“我就进去看一眼。”我心痛难忍,许久后才说出这一句话。
“我和她一起。”一个年轻男子的声音从我身后响起,是个外国记者,他双手抱着胸口的相机,挤到了我身边。
“里面是不允许新闻记者进去的。”jiā涉的人阻止了他,但他拿出了工作证,我不太认识的机构,可jiā涉的人却将他放行了。
他走了两步回过头,指着我说:“我和她,一起。”
过了警戒线,我是想向他道谢的,但是又觉得这没什么可说的,他一路走走停停一直都在拍照,我将披在肩膀上的黑纱拉起来,遮住了头和脸。
“谢谢你。”我踩在尖利的石头上深一脚浅一脚的走,他回头看向我笑笑说:“你不怕么?真的会很恐怖。”
他能这样说,说明他之前肯定是见过的了。
我停下来望着他,其实是走不动了,他可能习惯了这样的环境,穿的鞋子底也比我的更结实,所以走起来完全不费力,加上外国人本身体质就更优一些。
他估计一直在自言自语,走的距离我二三十米了一回头,发现我在这么远的地方,他又走了回来,很和善的对我说:“怕了也可以回去的,我自己一个人进去就好,你是想找什么东西?我兴许可以帮你。”
我微蹲下来,捏了捏脚踝说:“我只是走不动了。”
他居然蹲在了我面前,特别仗义的说:“那我背着你。”
我没让他背,只是走的很慢,他也没自己先跑掉了,直到我们见到了被白色塑料装尸袋装着抬出来的第一具尸体。
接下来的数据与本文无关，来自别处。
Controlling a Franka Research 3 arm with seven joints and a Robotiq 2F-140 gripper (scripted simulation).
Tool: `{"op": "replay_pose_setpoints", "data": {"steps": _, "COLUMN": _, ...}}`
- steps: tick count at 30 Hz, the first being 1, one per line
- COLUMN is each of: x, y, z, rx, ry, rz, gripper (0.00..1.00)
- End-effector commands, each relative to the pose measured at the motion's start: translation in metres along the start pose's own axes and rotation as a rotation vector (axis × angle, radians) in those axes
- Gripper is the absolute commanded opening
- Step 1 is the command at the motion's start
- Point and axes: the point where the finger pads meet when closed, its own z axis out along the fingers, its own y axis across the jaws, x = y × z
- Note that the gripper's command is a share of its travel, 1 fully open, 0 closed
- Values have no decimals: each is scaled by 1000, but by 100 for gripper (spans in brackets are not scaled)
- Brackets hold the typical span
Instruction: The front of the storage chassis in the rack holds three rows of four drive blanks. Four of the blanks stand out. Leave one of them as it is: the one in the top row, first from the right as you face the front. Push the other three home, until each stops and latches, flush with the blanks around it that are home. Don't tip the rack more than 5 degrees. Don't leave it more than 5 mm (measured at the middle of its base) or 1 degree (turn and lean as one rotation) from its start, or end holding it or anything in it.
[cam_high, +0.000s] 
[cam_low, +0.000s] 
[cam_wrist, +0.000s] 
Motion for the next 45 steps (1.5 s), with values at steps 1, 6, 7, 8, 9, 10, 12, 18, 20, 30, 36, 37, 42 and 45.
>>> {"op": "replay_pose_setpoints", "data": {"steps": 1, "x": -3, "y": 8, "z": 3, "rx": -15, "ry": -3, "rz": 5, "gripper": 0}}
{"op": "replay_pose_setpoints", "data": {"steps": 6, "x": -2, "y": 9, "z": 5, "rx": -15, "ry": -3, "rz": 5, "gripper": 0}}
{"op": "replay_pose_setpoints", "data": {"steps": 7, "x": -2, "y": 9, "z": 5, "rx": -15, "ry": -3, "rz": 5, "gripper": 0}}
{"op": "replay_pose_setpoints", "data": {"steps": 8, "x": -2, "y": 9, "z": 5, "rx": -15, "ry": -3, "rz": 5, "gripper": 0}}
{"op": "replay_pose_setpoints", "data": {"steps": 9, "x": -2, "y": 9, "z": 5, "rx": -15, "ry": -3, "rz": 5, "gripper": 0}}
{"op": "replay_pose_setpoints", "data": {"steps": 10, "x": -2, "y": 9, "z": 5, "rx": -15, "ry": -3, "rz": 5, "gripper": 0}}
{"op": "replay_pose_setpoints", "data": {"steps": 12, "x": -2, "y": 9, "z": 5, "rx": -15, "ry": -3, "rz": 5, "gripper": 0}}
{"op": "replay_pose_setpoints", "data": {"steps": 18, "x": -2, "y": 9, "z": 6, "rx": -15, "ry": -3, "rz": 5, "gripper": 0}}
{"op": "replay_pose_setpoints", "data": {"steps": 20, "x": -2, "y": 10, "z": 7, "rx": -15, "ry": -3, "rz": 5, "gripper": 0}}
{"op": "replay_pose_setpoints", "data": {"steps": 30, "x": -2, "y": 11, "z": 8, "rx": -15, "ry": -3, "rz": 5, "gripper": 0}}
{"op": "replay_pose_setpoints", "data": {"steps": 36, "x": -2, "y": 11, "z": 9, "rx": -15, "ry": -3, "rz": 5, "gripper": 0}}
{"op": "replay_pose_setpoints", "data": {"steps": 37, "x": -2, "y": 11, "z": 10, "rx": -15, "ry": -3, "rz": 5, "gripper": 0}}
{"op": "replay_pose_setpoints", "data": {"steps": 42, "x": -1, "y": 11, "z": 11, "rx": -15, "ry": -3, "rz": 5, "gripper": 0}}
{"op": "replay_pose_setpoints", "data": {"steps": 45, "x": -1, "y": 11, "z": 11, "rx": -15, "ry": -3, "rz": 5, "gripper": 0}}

确切的说,已经不是尸体了,就是一堆被烧的焦黑的残渣,只是在渣中间还是能看出来身体的部分组织的。
我没有直接去看,只是在侧面看了一眼,那个味道也让我终生难忘。
他将袋子打开拍了几张照片,平静的对我说:“其实维和部队一般是不太会来管这样的事情的,但只要出现白磷弹,他们就会来。”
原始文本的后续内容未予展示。